Wood-screws, i.e., metal screws with thin, deep, sharp-edged tap-worms, are used for screw-joints. Screws which are gimlet-pointed penetrate the wood more easily than others.

The wood-screws used in screw-joints are of different kinds, with half-round, curtailed conical, or square heads. The two first only are used in wood-slojd. In both, the head of the nail is furnished with a slit for receiving the screwdriver.

Jointing with wood screws.

Fig. 87. Wood Screws.

Fig. 87. Wood-Screws.

A with half-round, B with conical head.

When A (Fig. 87) is used, the head of the screw remains above the surface of the wood.

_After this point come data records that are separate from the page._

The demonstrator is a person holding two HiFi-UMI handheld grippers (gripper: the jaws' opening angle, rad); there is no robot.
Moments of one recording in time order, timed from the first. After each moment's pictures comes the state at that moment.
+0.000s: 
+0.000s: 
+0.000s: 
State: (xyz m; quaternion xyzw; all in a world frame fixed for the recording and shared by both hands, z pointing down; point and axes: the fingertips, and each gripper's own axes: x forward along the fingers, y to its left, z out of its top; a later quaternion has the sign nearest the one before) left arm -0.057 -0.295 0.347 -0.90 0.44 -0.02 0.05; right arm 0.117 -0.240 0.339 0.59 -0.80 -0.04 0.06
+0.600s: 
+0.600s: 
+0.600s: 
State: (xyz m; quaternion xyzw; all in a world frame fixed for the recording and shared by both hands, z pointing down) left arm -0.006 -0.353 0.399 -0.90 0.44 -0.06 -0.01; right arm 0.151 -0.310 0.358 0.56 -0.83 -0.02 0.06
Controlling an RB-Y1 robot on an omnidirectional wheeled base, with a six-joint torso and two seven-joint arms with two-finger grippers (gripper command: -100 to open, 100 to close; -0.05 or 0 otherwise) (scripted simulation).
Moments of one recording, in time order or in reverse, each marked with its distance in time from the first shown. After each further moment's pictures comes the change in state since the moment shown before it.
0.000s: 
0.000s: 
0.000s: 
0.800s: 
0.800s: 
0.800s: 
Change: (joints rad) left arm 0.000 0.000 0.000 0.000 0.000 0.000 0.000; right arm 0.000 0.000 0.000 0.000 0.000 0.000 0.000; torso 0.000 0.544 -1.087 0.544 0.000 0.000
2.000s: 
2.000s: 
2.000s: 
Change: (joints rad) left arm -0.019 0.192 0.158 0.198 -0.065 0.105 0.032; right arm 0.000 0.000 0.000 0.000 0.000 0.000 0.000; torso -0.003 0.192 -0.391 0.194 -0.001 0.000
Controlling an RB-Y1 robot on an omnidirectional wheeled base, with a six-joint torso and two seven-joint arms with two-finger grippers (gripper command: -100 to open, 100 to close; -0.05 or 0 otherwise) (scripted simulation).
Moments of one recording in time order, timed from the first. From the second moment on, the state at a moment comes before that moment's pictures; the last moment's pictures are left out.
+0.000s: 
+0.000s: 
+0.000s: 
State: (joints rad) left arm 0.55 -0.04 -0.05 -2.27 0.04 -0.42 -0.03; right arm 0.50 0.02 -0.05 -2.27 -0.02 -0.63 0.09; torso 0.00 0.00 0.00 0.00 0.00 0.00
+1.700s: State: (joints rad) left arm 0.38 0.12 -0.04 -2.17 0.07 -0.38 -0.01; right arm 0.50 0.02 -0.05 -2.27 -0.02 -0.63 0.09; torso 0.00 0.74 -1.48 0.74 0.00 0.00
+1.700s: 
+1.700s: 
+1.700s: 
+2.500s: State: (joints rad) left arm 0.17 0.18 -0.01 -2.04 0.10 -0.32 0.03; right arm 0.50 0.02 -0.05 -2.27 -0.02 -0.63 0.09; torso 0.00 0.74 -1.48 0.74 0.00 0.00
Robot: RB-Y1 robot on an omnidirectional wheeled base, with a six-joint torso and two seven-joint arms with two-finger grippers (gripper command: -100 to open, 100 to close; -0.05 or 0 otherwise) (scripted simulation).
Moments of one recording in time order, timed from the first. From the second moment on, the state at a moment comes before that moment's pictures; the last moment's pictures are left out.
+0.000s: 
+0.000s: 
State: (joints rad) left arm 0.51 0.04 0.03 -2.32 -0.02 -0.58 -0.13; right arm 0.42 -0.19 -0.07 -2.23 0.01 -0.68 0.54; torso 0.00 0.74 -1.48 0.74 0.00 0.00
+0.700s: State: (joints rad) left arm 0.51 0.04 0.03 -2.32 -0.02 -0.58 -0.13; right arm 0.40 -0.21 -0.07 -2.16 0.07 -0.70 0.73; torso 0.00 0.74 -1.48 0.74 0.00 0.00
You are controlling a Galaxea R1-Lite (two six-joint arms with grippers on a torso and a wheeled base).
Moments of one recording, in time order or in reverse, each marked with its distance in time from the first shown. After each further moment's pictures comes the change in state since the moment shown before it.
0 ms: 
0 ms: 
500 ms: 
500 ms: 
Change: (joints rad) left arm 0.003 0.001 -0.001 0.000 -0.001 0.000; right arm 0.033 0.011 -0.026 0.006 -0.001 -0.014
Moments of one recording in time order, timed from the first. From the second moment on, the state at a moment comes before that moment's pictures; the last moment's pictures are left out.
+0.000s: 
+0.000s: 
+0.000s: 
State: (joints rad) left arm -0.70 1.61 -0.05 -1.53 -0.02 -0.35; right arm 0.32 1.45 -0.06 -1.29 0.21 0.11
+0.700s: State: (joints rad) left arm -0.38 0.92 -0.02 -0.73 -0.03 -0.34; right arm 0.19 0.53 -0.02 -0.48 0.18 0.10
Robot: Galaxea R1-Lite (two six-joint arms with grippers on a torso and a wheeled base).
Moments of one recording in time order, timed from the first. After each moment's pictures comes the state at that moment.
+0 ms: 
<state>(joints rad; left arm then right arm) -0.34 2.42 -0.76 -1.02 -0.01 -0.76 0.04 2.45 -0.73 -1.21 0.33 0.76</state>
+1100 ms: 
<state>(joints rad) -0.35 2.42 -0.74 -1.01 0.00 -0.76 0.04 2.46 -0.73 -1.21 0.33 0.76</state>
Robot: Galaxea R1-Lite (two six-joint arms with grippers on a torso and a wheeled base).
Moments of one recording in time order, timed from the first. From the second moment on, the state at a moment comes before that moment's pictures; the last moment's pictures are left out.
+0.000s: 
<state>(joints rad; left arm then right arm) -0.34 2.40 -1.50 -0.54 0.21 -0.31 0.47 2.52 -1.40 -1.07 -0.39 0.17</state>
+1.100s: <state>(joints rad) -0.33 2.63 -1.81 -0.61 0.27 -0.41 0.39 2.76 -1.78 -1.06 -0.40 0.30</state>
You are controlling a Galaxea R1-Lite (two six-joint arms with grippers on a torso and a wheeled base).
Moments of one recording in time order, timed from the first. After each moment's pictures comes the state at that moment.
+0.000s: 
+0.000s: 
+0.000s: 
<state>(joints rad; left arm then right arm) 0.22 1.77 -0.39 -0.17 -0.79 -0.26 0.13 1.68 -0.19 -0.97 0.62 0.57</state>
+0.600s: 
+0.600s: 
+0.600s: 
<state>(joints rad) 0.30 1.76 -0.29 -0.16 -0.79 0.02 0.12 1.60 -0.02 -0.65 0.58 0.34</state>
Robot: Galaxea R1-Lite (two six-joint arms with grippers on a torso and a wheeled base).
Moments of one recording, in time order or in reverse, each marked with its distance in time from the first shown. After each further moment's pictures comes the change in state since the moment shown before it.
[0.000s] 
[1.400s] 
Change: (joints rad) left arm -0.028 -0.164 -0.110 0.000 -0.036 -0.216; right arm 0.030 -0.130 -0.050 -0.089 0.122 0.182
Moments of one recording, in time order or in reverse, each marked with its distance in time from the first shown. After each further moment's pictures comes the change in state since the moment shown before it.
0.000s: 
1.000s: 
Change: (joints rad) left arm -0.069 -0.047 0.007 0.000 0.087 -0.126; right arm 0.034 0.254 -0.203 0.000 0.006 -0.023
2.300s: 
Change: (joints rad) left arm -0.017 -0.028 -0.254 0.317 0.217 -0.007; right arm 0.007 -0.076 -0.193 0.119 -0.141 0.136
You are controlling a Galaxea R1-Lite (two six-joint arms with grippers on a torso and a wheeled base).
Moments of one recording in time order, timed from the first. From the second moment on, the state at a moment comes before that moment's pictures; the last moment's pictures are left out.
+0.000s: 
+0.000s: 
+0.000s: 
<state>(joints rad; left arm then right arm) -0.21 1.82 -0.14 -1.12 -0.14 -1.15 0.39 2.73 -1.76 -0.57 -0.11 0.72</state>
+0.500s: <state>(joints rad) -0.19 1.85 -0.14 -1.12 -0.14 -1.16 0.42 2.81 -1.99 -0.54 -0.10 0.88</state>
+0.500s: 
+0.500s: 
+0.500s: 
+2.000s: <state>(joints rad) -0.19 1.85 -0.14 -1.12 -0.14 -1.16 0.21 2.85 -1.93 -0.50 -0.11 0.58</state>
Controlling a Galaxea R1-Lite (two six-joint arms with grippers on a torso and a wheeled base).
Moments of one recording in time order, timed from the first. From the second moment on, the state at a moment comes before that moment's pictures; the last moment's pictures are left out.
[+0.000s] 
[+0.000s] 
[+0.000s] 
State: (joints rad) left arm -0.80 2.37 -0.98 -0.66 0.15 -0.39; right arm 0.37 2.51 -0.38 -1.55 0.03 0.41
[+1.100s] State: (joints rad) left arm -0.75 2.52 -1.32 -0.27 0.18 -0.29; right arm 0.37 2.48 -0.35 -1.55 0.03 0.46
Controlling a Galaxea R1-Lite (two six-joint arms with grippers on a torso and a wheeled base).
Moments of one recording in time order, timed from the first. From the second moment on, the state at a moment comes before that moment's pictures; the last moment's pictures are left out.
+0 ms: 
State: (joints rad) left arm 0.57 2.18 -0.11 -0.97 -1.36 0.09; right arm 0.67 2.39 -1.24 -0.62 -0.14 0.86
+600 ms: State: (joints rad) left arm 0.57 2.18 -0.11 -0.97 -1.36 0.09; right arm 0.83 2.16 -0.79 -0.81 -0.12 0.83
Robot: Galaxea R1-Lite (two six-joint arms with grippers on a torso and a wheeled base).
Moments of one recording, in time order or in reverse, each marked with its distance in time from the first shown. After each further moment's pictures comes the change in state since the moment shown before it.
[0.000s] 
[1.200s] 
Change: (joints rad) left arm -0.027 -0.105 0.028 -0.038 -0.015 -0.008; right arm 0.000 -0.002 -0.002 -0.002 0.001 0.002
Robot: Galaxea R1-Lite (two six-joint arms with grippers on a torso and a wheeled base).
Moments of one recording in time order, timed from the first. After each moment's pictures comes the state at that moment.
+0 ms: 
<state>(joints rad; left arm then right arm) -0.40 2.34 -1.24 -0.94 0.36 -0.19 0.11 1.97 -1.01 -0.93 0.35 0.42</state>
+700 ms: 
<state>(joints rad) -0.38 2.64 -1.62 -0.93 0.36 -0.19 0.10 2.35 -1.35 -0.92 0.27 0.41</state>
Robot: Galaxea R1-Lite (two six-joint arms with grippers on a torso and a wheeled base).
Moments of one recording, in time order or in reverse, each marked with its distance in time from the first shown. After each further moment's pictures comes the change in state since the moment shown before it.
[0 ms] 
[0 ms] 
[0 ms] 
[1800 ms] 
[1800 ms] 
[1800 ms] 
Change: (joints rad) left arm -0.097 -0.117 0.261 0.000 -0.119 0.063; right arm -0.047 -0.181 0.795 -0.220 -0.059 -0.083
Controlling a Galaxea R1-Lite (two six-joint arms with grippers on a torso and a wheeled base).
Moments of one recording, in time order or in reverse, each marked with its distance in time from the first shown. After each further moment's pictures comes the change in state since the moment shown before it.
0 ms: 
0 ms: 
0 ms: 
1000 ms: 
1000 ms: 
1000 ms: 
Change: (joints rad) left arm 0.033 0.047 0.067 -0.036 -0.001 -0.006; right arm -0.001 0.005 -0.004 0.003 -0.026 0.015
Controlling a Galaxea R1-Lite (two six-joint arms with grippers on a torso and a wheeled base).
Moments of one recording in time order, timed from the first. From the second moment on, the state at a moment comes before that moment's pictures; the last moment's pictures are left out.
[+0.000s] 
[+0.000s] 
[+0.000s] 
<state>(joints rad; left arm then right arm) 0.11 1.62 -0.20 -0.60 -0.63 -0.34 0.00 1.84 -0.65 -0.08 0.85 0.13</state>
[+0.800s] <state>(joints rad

In joints made with B, the head is made to lie level with the surface, for which purpose the hole bored for its reception is afterwards counter-sunk. Wood-screws are made in many-lengths from about 1/4 inch to 3 inches, and of varying thickness. They are very generally-used, and are especially useful for articles which require sometimes to be taken apart and put together again.

In consequence of their peculiar form, screws give a much stronger and firmer joint than nails, which hold the pieces together simply by friction. A screw cannot be drawn out without unscrewing, unless the wood around it is cut away. The hole bored for the reception of the screw should be as deep as the length of the unwormed portion.